Barack Obama will need to use every trick in the book to save the American economy. Picture / AP
A vision of what might have been, a ray of sunlight through a cloudy sky?
In 2001, the United States Congress' Budget Office produced figures based on a normal 10-year projection of American finances. For the years 2009 to 2012 it forecast an annual surplus of US$850 billion.
Now contrast that forecast, made 10 years ago, with America's current financial position. "Dire" is an appropriate word - this month, Standard & Poor's, the US-based financial services company and one of the world's big three credit rating agencies, downgraded the US credit outlook to "negative".
That judgment was made after consideration of these figures: US debt, which equalled 97.3 per cent of gross domestic product last year, was US$14.26 trillion last month; gross debt in America has increased by US$500 billion each year since 2003.
Yet perhaps the most astonishing figure of all is this - as the worldwide recession raged, US spending last year increased US$1.7 trillion under President Barack Obama.
No wonder the man has launched his re-election campaign, surprisingly early. He may need a fair amount of time to convince Americans he's a guy worth keeping.
How has this been allowed to happen? What have been the seismic events that have conspired to create what the New York Times recently called "a $2 trillion swing"?
The newspaper apportioned blame, or responsibility if you prefer, in this way.
The recession, or the downward business cycle : 37 per cent.
Policies of George W. Bush: 33 per cent.
Policies of Bush supported or extended by Obama: 20 per cent.
New Obama policies: 10 per cent.
America's wars in the first decade of this century, in Afghanistan (2001) and Iraq (2003), have been hugely expensive. But perhaps the most damning of all those statistics is the last. For even as the world economy collapsed, the Obama Administration was still spending like the Russians were in New Jersey.
That crass irresponsibility surely ought to become its political obituary.
We know that much of Europe - the likes of Greece, Ireland, Portugal and Britain - is going to hell in a handcart.
Ireland, with a frightening debt figure of 96.2 per cent of GDP (higher even than Portugal's 93 per cent) was this week told it must pay a record 12.03 per cent interest rate because of its further reduced credit rating.
Ireland's debt burden rose the most in the Euro zone last year, by 30.6 per cent, pushing the yield on securities above 12 per cent for the first time since the Euro region's creation.
Greece is a basket case with a debt of 142.8 per cent of GDP. In Britain, too, the figures are frightening. Britain's annual borrowing figure for this year is £149 billion, a legacy from the past Labour Government that has triggered a wave of cost-cutting and tax raising that is starting to have serious social consequences.
The annual cost of British borrowing is said to be around £43 billion a year.
And Japan? Scary, even before the tsunami struck. Its debt is 194 per cent of GDP compared with America's 82 per cent. Only Zimbabwe has a worst ratio than the Japanese, although Italy, with 119 per cent debt of GDP, has serious concerns.

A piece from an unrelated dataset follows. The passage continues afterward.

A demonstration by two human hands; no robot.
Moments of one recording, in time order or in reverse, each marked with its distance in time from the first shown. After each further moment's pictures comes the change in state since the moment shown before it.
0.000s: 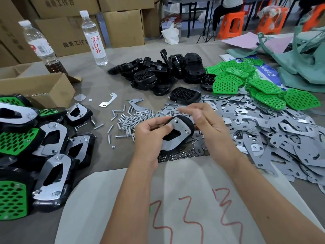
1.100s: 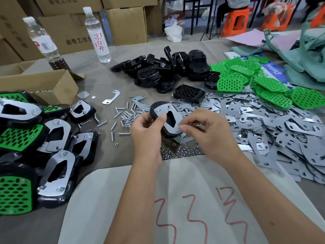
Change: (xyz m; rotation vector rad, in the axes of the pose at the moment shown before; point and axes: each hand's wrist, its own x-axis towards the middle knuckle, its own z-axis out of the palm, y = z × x) left_hand 0.004 0.001 0.002 -0.161 0.242 0.018; right_hand 0.005 0.012 0.006 -0.108 -0.046 -0.084
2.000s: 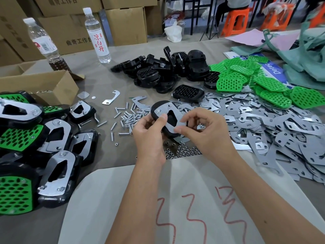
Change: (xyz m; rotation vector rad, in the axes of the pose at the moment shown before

Britain's debt ratio of GDP is forecast to reach 100 per cent next year. It was only 180 per cent at the end of World War II, a catastrophe that bankrupted Britain for decades.
But due in part to a £110 billion austerity plan by the Coalition Government, the rates paid by Britain on its debt are as low as those of Germany, the eurozone's economic powerhouse.
Yet somehow, everything seems to revert to America. But even as late as last year, the budget proposed by Obama contained significant debt increases. US financial authorities now believe overall American debt will nearly double to US$20 trillion by 2015 and will be almost 100 per cent of GDP by 2020.
The US Office of Management and Budget forecast recently that by the end of next year gross federal debt will reach US$16.3 trillion or 101 per cent of GDP.
One estimate suggested that by 2080, US debt will be 600 per cent of GDP.
Obama and the Republican-controlled House of Representatives recently concluded a deal to trim US$38.5 billion off this year's budget. Yet that deal came only at the 11th hour as a partial government shutdown loomed.
Such a figure is a start, but the feeling persists in the US that Obama and his Administration are not serious about really tackling the deficit. But for the increasingly powerful Republican voice in Washington, not even that modest sum would have been saved.
Perhaps the most alarming thing is this. If the world's only remaining superpower still isn't serious about this financial implosion that has devastated much of the world, how will most countries ever see the light of salvation?
One final figure offers a withering indictment of politicians like Obama and their policies.
By 2015, the collective debt of the so-called rich countries is expected to have reached 110 per cent of their GDP.
In International Monetary Fund circles, an acceptable working debt figure is 40 per cent.